Python integers are arbitrary precision, so overflow is never an issue. The largest arithmetic values are still only around 200000 anyway.

Worked Examples

Example 1

Input:

22 4

For k = 4:

$$f_4 = F_2 a + F_3 b = a + 2b.$$

So we solve:

$$a + 2b = 22.$$

b	rem = 22 - 2b	a	a ≤ b?	Count
0	22	22	No	0
1	20	20	No	0
2	18	18	No	0
3	16	16	No	0
4	14	14	No	0
5	12	12	No	0
6	10	10	No	0
7	8	8	No	0
8	6	6	Yes	1
9	4	4	Yes	2
10	2	2	Yes	3
11	0	0	Yes	4

Answer: 4.

These correspond exactly to the four sequences shown in the statement.

Example 2

Input:

55 11

Here:

$$F_9 = 34,\qquad F_{10}=55.$$

We solve:

$$34a + 55b = 55.$$

b	rem	divisible by 34?	a	valid?
0	55	No	-	No
1	0	Yes	0	Yes

Only one solution exists:

$$(a,b)=(0,1).$$

Answer: 1.

This generates the classic Fibonacci sequence ending at 55.

Complexity Analysis

Measure	Complexity	Explanation
Time	O(n)	Iterate over at most n / F_{k-1} values of b, bounded by n
Space	O(1)	Only a few variables plus a tiny Fibonacci table

The sum of all n values over the entire input is at most 200000. Since each test case performs work proportional to its own n, the total work across all test cases is also O(200000), which easily fits within the limits.

Test Cases

# helper: run solution on input string, return output string
import sys, io

def solve():
    input = sys.stdin.readline

    fib = [0, 1, 1]
    while fib[-1] <= 200000:
        fib.append(fib[-1] + fib[-2])

    t = int(input())
    ans = []

    for _ in range(t):
        n, k = map(int, input().split())

        if k - 1 >= len(fib):
            ans.append("0")
            continue

        A = fib[k - 2]
        B = fib[k - 1]

        cur = 0
        for b in range(n // B + 1):
            rem = n - B * b
            if rem % A == 0 and rem // A <= b:
                cur += 1

        ans.append(str(cur))

    sys.stdout.write("\n".join(ans))

def run(inp: str) -> str:
    backup_stdin = sys.stdin
    backup_stdout = sys.stdout

    sys.stdin = io.StringIO(inp)
    out = io.StringIO()
    sys.stdout = out

    solve()

    sys.stdin = backup_stdin
    sys.stdout = backup_stdout

    return out.getvalue().strip()

# provided sample
assert run(
"""8
22 4
3 9
55 11
42069 6
69420 4
69 1434
1 3
1 4
"""
) == "\n".join([
    "4",
    "0",
    "1",
    "1052",
    "11571",
    "0",
    "1",
    "0"
]), "sample 1"

# minimum values
assert run(
"""1
1 3
"""
) == "1"

# no valid representation
assert run(
"""1
1 4
"""
) == "0"

# large k immediately impossible
assert run(
"""1
69 1434
"""
) == "0"

# simple hand-checkable case
assert run(
"""1
22 4
"""
) == "4"

Test input	Expected output	What it validates
1 3	1	Smallest meaningful sequence length
1 4	0	Enforcing a ≤ b correctly
69 1434	0	Huge k, coefficient growth shortcut
22 4	4	Multiple valid solutions

Edge Cases

Consider:

1
1 3

The equation is

$$a+b=1.$$

Possible non-negative pairs are (0,1) and (1,0).
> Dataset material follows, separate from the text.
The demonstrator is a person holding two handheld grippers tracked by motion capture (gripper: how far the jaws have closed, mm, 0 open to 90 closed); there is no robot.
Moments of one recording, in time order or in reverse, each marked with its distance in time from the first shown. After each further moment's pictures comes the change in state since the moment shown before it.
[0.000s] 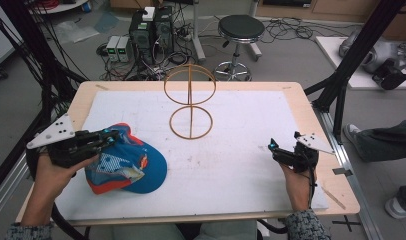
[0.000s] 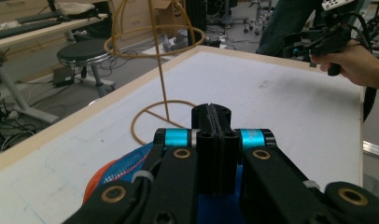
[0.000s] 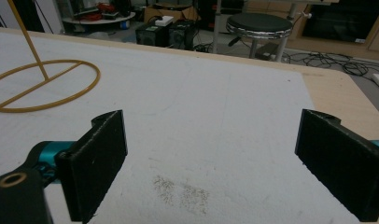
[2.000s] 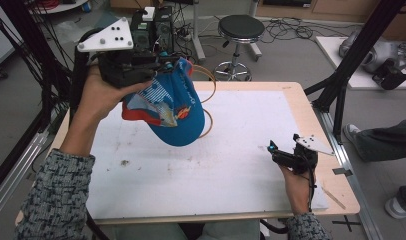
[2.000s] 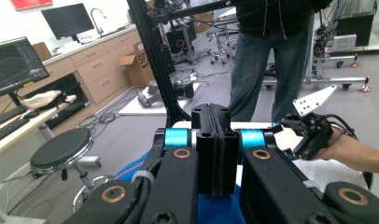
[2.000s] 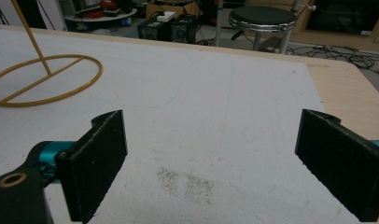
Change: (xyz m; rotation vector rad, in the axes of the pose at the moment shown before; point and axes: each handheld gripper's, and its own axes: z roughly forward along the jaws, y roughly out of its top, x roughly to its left) left arm -0.004 0.190 0.103 -0.129 -0.164 0.226; right arm 0.000 -0.006 0.001 0.014 0.009 0.018
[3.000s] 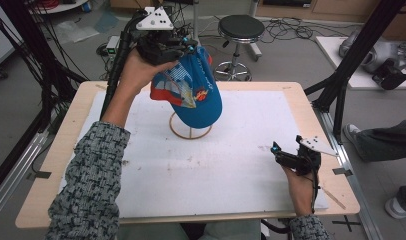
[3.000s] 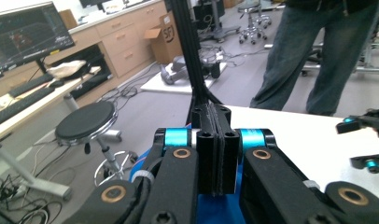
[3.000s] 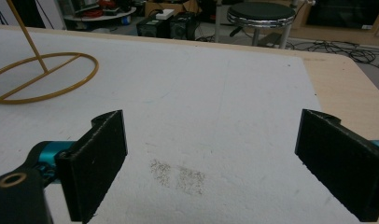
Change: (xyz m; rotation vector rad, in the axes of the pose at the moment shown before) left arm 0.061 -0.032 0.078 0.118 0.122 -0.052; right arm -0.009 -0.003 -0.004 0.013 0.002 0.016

Only (0,1) satisfies a ≤ b, so the answer is 1. The algorithm checks both possibilities through the enumeration of b and counts exactly one.

Now consider:

1
1 4

The equation becomes

$$a+2b=1.$$

The only integer solution is (1,0). Since a>b, the sequence starts decreasing and is invalid. The algorithm finds the solution but rejects it through the a <= b condition, producing 0.

Finally consider:

1
69 1434

The Fibonacci coefficient F_{1433} is enormously larger than 69. No non-negative solution can exist. The algorithm detects that k is beyond the precomputed Fibonacci range and immediately returns 0, avoiding any unnecessary work.